Source : http://www.romandie.com/news/Manifs-a-Nantes-et-Toulouse-contre-les-violences-policieres/568295.rom

 

Manifs à Nantes et Toulouse contre les violences policières

(ats / 21.02.2015 21h52)

 

 


Des incidents ont émaillé samedi deux rassemblements organisés à Nantes et à Toulouse, en France, contre les "violences policières". Quinze policiers et deux manifestants ont été blessés, et une trentaine de personnes interpellées dans les deux villes, selon une source policière.


A Nantes, un millier de personnes ont défilé, un an après la manifestation d'opposants au projet d'aéroport de Notre-Dame-des-Landes (Loire-Atlantique) en marge de laquelle une vingtaine de personnes avaient été blessées.


Samedi, des projectiles ont été jetés sur les nombreux policiers et gendarmes mobiles, qui ont dispersé la foule à l'aide de canons à eau. Quinze personnes ont été blessées parmi les forces de l'ordre et deux manifestants ont été transférés à l'hôpital par les pompiers.


Dix personnes ont été interpellées pour "port d'arme" et "jet de projectiles" notamment, a précisé la source policière.


"Ca crève les yeux"
"Mais que fait la police ? Ca crève les yeux", ont notamment scandé les manifestants. Lors du rassemblement du 22 février 2014, trois personnes avaient perdu l'usage d'un oeil à la suite de tirs de "flash-ball".


Cette marche se voulait le point d'orgue d'une "semaine de résistances" dans le prolongement des manifestations organisées l'automne dernier après la mort de Rémi Fraisse. Le 26 octobre 2014, ce sympathisant écologiste avait été tué par une grenade offensive en marge d'un rassemblement contre le projet de barrage de Sivens, dans le Tarn.
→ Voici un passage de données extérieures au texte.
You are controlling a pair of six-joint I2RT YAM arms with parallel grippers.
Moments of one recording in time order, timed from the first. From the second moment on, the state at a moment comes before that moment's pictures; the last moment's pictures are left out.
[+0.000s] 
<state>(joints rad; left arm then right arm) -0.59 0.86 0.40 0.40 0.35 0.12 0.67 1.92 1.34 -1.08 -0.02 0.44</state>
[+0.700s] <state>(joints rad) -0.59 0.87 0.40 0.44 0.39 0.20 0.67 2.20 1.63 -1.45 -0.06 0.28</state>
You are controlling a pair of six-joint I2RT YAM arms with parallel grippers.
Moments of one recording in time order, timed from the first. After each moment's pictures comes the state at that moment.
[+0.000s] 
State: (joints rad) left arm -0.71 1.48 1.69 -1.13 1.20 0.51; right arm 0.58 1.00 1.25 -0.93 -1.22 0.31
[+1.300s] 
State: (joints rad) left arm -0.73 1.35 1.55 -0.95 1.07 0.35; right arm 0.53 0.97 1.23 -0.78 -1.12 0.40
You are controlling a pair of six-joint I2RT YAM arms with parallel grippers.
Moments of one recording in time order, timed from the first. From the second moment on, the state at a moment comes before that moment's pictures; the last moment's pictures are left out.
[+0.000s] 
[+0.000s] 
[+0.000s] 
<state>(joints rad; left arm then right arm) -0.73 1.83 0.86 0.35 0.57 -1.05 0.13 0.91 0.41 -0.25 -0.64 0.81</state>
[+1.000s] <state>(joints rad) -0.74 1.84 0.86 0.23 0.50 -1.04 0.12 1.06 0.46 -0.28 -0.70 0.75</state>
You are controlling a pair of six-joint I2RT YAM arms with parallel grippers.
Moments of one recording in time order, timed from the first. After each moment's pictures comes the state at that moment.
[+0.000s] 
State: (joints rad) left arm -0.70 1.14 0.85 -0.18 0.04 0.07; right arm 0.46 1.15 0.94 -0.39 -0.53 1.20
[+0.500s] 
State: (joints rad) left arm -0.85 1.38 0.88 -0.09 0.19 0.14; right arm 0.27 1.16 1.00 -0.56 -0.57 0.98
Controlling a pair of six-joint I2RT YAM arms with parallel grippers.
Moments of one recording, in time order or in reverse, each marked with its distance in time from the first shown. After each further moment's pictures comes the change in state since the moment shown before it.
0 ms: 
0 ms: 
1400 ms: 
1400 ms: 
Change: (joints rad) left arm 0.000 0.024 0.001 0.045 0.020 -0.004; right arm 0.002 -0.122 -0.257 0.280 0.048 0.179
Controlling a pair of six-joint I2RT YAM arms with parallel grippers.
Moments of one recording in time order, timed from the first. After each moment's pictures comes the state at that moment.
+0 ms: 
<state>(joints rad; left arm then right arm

Interpellations à Toulouse
A Toulouse, 500 personnes ont défilé pour la défense des "ZAD", les "zones à défendre", selon les manifestants, dans un climat de fortes tensions entre opposants au projet de retenue installés sur le site depuis octobre 2013 et les "pro-barrages" qui demandent depuis plusieurs mois leur expulsion.


Des projectiles ont, là aussi, été lancés contre les forces de l'ordre, qui ont répliqué à coups de gaz lacrymogènes. Une dizaine de vitrines de commerces ont été dégradées et une vingtaine de personnes interpellées.